RISOLUZIONE E STORAGE

Quanto alla ricerca di risoluzione, motivo - come visto - principale di upgrade del sistema TVCC, se lo scorso anno solo l’11% degli intervistati dichiarava di avere installato telecamere a risoluzione 4K, il 71% dei restanti aveva già però in animo di acquisirle in tempi brevi. Quest’anno il dato rilevante è che il 40% del mercato dispone già di telecamere a risoluzione 2MP e il 98% dei restanti ha intende farlo entro i prossimi cinque anni. E anche chi ha risoluzioni a 2MP non si accontenta: un intervistato su quattro intende infatti già nei prossimi 12 mesi approdare a risoluzioni ben maggiori. Ottimo. Ma come la mettiamo con lo storage?
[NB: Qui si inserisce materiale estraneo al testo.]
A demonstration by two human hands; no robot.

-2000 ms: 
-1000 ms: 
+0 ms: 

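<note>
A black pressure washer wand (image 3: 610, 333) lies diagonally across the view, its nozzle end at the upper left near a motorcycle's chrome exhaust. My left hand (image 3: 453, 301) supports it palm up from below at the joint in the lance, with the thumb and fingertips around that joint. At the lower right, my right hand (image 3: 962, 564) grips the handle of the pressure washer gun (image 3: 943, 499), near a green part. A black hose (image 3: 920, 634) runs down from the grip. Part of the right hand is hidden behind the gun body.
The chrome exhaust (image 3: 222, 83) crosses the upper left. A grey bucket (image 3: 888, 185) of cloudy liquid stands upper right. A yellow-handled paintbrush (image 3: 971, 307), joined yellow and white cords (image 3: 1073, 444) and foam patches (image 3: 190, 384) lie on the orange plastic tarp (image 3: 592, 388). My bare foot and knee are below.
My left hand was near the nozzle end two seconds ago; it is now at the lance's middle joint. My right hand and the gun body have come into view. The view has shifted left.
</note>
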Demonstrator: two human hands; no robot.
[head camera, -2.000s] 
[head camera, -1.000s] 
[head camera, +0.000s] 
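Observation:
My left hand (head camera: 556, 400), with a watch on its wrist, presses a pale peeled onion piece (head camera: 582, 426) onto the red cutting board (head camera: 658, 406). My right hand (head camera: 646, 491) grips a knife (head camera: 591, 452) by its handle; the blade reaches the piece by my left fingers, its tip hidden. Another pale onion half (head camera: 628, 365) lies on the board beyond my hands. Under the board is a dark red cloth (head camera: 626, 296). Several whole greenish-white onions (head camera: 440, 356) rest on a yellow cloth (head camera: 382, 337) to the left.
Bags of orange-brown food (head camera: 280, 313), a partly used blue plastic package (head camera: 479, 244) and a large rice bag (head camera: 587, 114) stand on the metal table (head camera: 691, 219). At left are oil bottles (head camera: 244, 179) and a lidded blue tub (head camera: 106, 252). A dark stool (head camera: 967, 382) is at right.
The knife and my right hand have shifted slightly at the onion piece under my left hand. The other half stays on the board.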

La maggioranza degli intervistati preferisce passare a telecamere con tecnologia di compressione migliore invece di aggiornare il sistema di archiviazione (41% contro 35%). Tra gli algoritmi, l’H.265 doppio codec pare essere la scelta più popolare tra gli utenti finali, presumibilmente perché non richiede degli immediati aggiornamenti hardware. Il doppio codec può infatti ospitare sia l’H.265, sia l’H.264. Riducendo la larghezza di banda e il consumo di storage di circa il 50%, l’H265 rappresenta un notevole passo avanti.